■ What is being asked:
The answer should hold only the line with "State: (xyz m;" and each line after it through the last line of the material, exactly.

───

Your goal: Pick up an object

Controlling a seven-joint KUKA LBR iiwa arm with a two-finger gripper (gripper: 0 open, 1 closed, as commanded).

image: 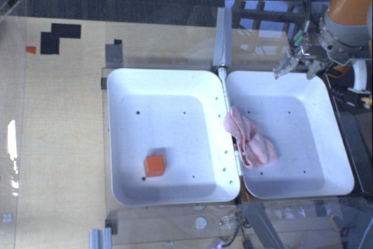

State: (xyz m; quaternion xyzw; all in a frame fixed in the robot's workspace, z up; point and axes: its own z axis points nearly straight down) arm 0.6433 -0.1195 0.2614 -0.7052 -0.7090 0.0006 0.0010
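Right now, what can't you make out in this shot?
- Tool, camera view: too small and blurred to judge its grip.
- Arm: cut off by the top right corner.
- Pink cloth: folds hide its underside.
- Orange block: too small for surface detail.

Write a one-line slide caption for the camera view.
Gripper above right bin's far rim; pink cloth inside, orange block in left bin.

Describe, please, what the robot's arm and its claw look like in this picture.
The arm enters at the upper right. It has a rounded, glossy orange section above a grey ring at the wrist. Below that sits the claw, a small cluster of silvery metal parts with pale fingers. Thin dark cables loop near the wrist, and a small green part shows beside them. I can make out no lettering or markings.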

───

■ Written solution:
State: (xyz m; quaternion xyzw; all in a frame fixed in the robot's workspace, z up; point and axes: its own z axis points nearly straight down) arm 0.6433 -0.1195 0.2614 -0.7052 -0.7090 0.0006 0.0010
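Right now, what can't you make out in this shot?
- Tool, camera view: too small and blurred to judge its grip.
- Arm: cut off by the top right corner.
- Pink cloth: folds hide its underside.
- Orange block: too small for surface detail.

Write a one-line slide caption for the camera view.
Gripper above right bin's far rim; pink cloth inside, orange block in left bin.

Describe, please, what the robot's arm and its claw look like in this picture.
The arm enters at the upper right. It has a rounded, glossy orange section above a grey ring at the wrist. Below that sits the claw, a small cluster of silvery metal parts with pale fingers. Thin dark cables loop near the wrist, and a small green part shows beside them. I can make out no lettering or markings.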

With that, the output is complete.